**What is being asked**
Repeat all of the data word for word so that only the pictures are missing from the copy.

##########

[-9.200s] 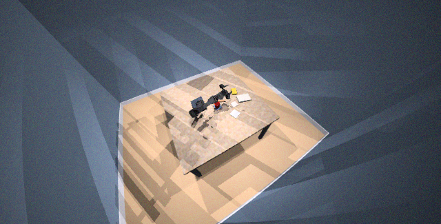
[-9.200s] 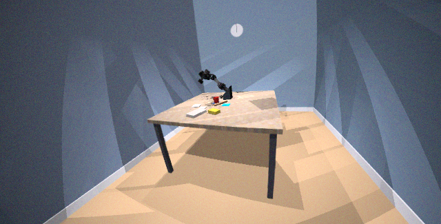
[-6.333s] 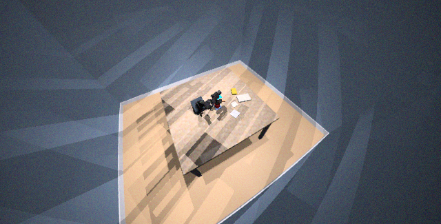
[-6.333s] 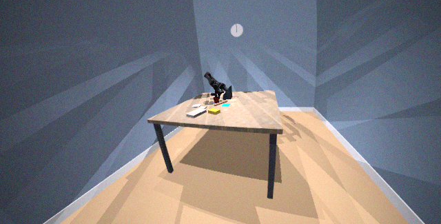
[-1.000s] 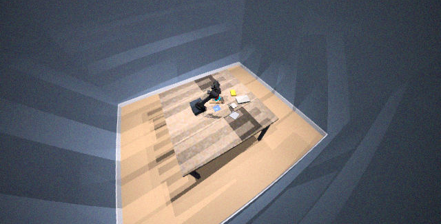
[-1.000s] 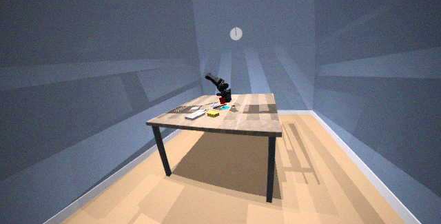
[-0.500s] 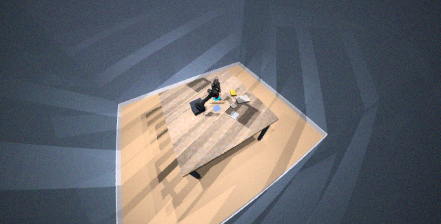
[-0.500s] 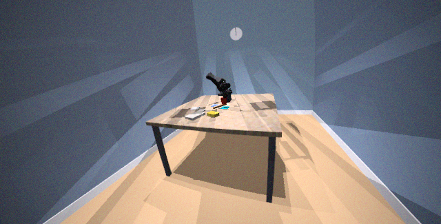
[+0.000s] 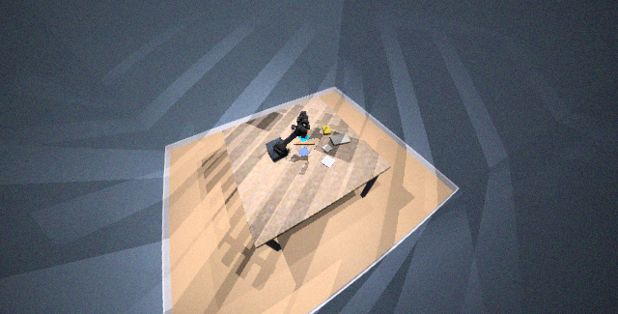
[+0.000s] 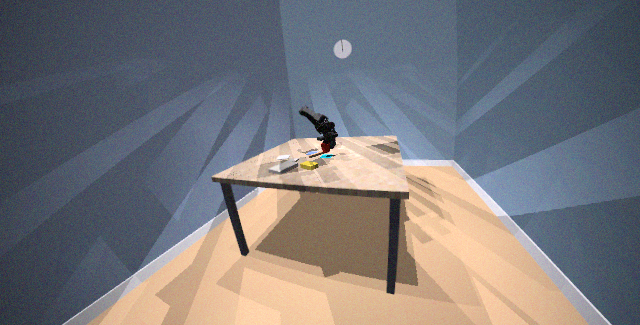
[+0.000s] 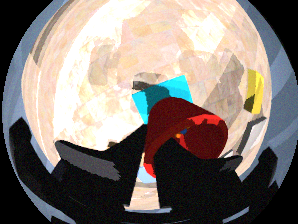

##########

**Response to this exercise**
[-9.200s] 
[-9.200s] 
[-6.333s] 
[-6.333s] 
[-1.000s] 
[-1.000s] 
[-0.500s] 
[-0.500s] 
[+0.000s] 
[+0.000s] 
[+0.000s] 

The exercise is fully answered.